- [Exercise] Starting at the first line of the data below, write out each line exactly until you reach the line containing "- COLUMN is", and include that line too.

(Provided material begins)

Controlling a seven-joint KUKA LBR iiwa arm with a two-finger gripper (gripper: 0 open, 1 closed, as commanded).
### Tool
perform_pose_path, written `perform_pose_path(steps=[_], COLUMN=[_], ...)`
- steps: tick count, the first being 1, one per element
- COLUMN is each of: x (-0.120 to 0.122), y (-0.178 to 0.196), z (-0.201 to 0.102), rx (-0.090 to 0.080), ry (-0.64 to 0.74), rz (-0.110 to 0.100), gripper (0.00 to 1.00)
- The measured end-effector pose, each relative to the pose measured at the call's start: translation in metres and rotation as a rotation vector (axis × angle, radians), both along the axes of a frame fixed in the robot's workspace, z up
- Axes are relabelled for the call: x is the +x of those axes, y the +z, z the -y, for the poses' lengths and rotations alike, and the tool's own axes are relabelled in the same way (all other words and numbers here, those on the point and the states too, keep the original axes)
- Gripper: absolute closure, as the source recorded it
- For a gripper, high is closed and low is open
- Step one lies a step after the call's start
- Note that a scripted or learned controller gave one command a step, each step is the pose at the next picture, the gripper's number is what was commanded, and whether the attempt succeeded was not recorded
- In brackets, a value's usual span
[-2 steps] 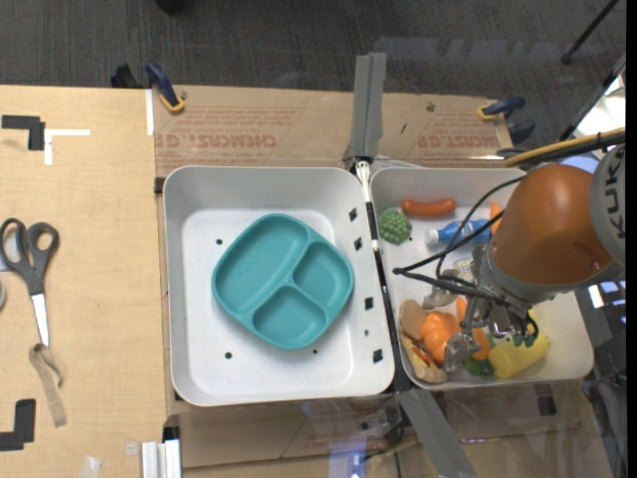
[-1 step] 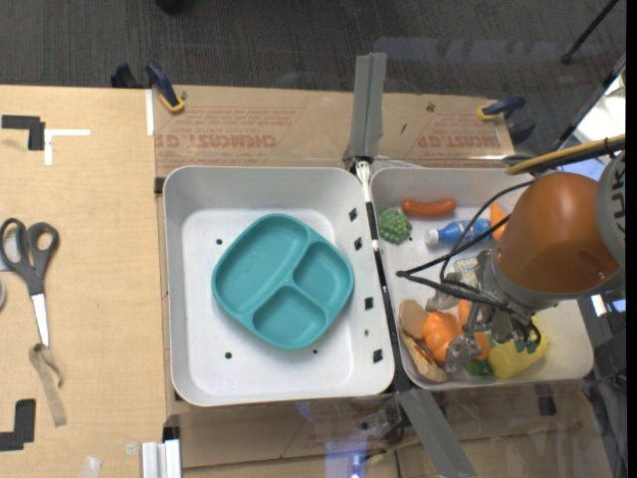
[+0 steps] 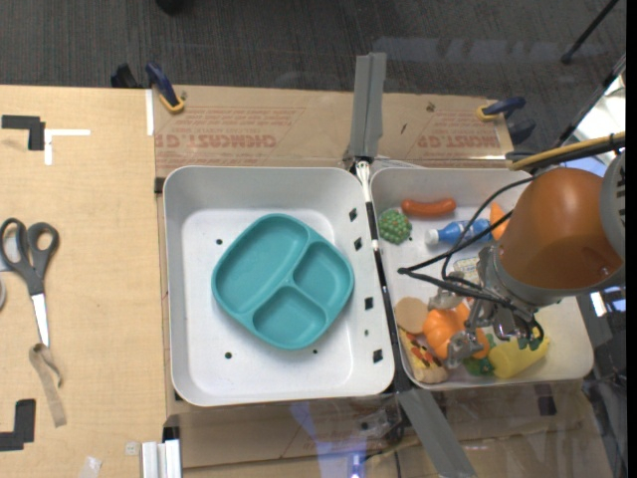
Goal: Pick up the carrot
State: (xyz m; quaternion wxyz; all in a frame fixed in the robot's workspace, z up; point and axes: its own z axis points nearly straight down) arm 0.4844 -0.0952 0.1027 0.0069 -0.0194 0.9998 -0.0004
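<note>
Two shallow white bins sat side by side on the table, and nearly everything of interest was crowded into the right bin [image 3: 557, 361]. The arm [image 3: 557, 232] reached down over that bin's near half, its orange band hiding much of the clutter beneath, and the gripper [image 3: 476, 339] hung low among the toys at the bin's near edge. Whether its fingers were apart or together could not be told; cables and the wrist covered them.

The carrot [image 3: 445, 324] appeared to be the orange piece lying just beside the gripper, toward the divider between the bins, though its outline was partly masked. It was wedged among neighbours: a tan rounded piece [image 3: 409, 314] on the divider side, a yellow item [image 3: 518, 358] toward the near right corner, and something green [image 3: 480, 367] beneath. Such packing probably explained the steep, close approach, since a sideways entry would have shoved the neighbours.

Toward the far edge of that bin lay a red sausage [image 3: 429, 206], a green knobbly ball [image 3: 394, 227] and a blue-and-white object [image 3: 456, 232], well apart from the gripper. The left bin [image 3: 189, 297] held a teal divided plate [image 3: 284, 280] at its middle.

Cardboard sheets lined the table, clamped at the far edge, and scissors [image 3: 30, 267] rested near the left edge. Dark carpet showed beyond.
</note>
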Motion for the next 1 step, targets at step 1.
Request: perform_pose_path(steps=[1], x=[0.0208], y=[0.0893], z=[-0.0783], rx=[0.001], ry=[0.040], rz=[-0.010], gripper=[1.00])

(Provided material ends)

- [Output below]
Controlling a seven-joint KUKA LBR iiwa arm with a two-finger gripper (gripper: 0 open, 1 closed, as commanded).
### Tool
perform_pose_path, written `perform_pose_path(steps=[_], COLUMN=[_], ...)`
- steps: tick count, the first being 1, one per element
- COLUMN is each of: x (-0.120 to 0.122), y (-0.178 to 0.196), z (-0.201 to 0.102), rx (-0.090 to 0.080), ry (-0.64 to 0.74), rz (-0.110 to 0.100), gripper (0.00 to 1.00)

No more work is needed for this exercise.